Я потихоньку выбралась из толпы служанок. Лучше не быть мне там, где болтают так неосторожно. Хоть сама ни слова не сказала, но и слушать некоторые вещи опасно. Язык – враг, но слушающим тоже может достаться… Да и видеть леди Элис я не жаждала, в какую бы набожную красавицу она ни превратилась. Я сама была ребёнком тогда, но детская память – крепкая.
Мне – пять лет. Кто заметит пятилетнюю девочку, сжавшуюся в комок возле покрытой плющом стены? Свисающие до земли лозы шевелятся от ветра, то заслоняя, то вновь открывая громаду донжона на фоне утреннего неба и чёрный силуэт повешенного, почти теряющийся в лучах яростного утреннего солнца. Ему было четырнадцать, моему старшему брату. И ему никогда не исполнится пятнадцати…
Подошедший отец молча берёт меня на руки и уносит прочь. Я обхватываю руками его шею и смотрю назад, поверх его плеча. Безжизненный силуэт на фоне утреннего неба… мой старший брат, которому никогда не исполнится пятнадцати…
Отец был уверен, что я ничего не поняла и не запомнила. Он никогда не говорил со мной о судьбе своего старшего сына. Впрочем, с другими он тоже о ней не говорил. Кажется, никто толком даже не знал, за что был повешен мой брат – сэр Фрэнсис не отчитывался в своих поступках ни перед кем. Позже я узнала лишь, что отец получил от него большую компенсацию золотом и позволение остаться на службе. Повернулся бы у кого-нибудь язык осудить отца за это? Ведь у него был второй сын, и я.
Черный силуэт, тающий в яростных утренних лучах… Мой брат, которому никогда не исполнится пятнадцати. Детская память – крепкая…
И вот четырнадцать уже мне. Я стою возле той же стены, и над моей головой шевелится от ветра тот же плющ. Только сейчас его плети с облетевшими по осени листьями не шелестят, а сухо царапают камень. Чуть поодаль стоят другие слуги. Неподвижно, молча… По булыжнику двора стучат обитые жестью колёса телеги, с бортов свешиваются клочья соломы. Поверх соломы наброшен плащ. На плаще – тело графа. Люди вокруг осеняют себя крестными знамениями. Стучат по булыжнику колёса. Безжизненное тело вздрагивает от толчков. Мёртвая рука в изящной перчатке соскальзывает с груди, открыв тёмное пятно на серой ткани камзола. Слуги вполголоса переговариваются, до меня долетает слово «дуэль».
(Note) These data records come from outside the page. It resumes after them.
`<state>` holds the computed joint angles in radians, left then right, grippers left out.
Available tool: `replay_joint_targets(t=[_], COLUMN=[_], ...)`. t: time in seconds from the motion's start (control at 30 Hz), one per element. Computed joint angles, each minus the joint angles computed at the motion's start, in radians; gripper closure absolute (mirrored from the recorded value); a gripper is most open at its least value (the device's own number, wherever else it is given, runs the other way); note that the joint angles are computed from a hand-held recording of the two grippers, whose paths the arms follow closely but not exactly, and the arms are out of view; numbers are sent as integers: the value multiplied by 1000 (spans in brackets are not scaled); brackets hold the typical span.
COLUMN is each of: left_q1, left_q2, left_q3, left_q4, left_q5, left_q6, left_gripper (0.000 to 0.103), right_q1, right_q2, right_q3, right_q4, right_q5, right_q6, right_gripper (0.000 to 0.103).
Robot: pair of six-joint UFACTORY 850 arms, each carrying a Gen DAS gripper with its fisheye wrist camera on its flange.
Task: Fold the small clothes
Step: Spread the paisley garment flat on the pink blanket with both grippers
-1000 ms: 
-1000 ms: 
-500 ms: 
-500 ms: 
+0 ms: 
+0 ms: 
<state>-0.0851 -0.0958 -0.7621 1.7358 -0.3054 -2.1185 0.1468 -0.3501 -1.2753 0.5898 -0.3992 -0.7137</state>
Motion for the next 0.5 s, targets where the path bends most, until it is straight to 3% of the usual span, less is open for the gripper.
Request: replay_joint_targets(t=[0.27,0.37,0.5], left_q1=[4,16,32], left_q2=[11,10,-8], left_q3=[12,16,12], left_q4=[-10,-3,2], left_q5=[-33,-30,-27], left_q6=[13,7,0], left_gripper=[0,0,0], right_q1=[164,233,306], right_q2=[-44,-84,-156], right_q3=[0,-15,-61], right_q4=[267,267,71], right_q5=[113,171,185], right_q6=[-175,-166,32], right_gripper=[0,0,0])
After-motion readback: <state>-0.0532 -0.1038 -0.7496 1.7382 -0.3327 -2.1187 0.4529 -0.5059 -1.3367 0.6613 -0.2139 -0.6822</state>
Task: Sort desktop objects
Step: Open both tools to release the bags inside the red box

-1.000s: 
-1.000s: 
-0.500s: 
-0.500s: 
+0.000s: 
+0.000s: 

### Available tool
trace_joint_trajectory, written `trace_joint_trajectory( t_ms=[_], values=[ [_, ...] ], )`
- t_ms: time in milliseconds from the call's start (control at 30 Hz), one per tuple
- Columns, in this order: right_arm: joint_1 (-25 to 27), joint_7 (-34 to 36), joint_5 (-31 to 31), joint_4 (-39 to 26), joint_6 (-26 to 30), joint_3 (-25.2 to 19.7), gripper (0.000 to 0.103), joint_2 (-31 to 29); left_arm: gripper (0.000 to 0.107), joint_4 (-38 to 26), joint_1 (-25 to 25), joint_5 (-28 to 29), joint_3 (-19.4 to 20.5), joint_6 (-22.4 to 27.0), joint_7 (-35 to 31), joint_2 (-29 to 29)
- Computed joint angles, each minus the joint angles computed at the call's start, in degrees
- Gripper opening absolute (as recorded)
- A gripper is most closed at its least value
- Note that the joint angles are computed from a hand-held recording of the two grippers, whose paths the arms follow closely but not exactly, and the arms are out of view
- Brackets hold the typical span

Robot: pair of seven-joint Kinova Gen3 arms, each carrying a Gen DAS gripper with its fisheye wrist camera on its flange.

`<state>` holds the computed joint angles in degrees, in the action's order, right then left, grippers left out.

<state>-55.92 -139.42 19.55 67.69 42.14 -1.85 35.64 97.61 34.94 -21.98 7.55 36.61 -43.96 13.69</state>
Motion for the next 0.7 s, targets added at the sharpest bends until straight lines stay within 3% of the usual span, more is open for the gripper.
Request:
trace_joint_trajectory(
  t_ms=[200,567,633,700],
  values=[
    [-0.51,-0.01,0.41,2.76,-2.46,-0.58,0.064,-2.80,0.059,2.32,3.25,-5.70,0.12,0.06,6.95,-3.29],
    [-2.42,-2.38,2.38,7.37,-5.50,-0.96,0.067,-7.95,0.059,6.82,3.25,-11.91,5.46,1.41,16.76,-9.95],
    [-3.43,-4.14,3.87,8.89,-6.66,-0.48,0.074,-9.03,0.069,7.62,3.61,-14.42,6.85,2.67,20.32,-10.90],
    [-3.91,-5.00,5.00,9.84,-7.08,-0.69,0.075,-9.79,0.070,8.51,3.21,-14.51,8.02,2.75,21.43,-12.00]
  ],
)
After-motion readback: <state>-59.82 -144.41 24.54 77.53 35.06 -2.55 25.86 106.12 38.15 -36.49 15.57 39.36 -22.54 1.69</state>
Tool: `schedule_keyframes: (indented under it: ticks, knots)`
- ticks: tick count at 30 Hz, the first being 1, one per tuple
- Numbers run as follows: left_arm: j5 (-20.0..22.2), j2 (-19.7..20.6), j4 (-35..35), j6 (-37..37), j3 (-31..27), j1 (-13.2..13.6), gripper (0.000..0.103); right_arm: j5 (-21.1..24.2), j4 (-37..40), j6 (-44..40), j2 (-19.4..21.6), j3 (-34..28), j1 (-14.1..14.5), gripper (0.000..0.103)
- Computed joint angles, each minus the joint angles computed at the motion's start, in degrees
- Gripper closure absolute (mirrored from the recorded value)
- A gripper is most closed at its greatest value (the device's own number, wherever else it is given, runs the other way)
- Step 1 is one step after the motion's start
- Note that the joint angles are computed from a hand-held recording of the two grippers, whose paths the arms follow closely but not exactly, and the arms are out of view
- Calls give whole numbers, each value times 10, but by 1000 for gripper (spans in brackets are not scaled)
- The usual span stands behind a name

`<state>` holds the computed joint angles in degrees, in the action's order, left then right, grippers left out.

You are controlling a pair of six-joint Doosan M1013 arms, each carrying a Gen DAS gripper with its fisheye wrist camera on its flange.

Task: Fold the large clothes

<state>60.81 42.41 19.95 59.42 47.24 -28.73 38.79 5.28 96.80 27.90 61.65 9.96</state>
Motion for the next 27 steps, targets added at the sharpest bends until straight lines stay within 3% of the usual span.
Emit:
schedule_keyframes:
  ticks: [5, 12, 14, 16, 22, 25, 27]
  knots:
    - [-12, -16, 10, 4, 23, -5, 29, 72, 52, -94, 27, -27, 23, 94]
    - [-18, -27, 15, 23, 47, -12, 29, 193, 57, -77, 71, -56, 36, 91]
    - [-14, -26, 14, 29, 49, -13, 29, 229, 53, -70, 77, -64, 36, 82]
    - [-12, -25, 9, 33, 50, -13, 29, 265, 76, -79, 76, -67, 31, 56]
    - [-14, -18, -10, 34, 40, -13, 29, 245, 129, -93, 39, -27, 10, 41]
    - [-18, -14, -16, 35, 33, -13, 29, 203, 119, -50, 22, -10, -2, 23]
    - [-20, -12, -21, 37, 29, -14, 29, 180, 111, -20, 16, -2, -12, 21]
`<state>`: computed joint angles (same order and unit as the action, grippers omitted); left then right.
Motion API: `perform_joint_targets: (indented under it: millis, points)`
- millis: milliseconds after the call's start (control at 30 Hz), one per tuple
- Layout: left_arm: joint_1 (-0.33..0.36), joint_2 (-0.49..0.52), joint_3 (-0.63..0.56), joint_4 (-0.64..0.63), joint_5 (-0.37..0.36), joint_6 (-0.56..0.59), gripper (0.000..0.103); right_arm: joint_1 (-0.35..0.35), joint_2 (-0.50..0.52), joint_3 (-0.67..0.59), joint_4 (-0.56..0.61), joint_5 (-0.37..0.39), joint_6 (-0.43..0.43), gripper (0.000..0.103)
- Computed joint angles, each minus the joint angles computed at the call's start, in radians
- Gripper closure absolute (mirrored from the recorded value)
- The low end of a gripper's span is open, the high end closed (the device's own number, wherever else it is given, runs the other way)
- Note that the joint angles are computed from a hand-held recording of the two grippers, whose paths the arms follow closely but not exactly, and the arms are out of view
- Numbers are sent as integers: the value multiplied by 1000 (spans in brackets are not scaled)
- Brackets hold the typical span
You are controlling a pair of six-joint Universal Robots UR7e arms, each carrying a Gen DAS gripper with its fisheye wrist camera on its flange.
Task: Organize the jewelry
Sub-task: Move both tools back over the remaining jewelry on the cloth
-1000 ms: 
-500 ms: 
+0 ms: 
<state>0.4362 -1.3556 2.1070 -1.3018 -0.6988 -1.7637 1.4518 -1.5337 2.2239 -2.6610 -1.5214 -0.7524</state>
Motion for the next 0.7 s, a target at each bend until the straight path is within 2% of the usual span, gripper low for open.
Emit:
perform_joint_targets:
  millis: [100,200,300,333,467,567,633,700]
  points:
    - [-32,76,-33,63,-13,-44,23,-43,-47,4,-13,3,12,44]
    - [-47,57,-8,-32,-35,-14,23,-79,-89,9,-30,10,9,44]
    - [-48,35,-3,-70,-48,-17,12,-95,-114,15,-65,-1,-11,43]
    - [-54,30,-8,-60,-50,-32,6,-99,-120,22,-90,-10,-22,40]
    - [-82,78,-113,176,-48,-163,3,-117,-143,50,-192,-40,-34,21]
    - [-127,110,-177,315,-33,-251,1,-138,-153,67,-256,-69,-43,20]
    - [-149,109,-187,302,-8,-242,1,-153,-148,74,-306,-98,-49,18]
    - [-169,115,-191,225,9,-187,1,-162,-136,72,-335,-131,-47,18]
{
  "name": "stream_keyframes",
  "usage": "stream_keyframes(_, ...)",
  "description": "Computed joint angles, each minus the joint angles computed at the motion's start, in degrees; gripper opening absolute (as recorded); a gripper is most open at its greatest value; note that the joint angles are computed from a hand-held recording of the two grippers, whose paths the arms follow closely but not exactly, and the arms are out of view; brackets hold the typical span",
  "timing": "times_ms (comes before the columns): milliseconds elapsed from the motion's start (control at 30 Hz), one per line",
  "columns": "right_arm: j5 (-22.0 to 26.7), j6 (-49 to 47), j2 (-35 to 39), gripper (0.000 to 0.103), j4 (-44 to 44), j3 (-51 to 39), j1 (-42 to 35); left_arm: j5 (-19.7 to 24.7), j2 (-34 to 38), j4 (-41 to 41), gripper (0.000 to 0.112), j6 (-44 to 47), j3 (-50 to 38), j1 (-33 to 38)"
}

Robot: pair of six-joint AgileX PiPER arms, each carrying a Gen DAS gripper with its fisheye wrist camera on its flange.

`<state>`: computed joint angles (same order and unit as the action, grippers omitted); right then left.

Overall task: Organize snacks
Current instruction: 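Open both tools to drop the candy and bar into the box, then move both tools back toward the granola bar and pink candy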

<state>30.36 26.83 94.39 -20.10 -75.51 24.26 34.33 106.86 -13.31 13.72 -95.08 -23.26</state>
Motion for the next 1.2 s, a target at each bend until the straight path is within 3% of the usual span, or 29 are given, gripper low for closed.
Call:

Телега останавливается. Толпа молча расступается, давая дорогу леди Элис. Она идёт медленно, с прямой спиной и высоко поднятой головой. Ей четырнадцать, как и мне. Подойдя к телу отца, она не проронила ни слезинки.
Она не плакала и позже, когда стояла в церкви возле гроба. И когда тело графа опускали в склеп, она тоже была спокойна. Только её лицо выглядело таким же мёртвым, как у отца. И с тех пор никто не видел, как она улыбается.
Мне пятнадцать. Прошёл ровно год после похорон сэра Фрэнсиса. И ровно год после того, как мой отец уговорил священника впервые открыто отслужить мессу по своему казнённому сыну.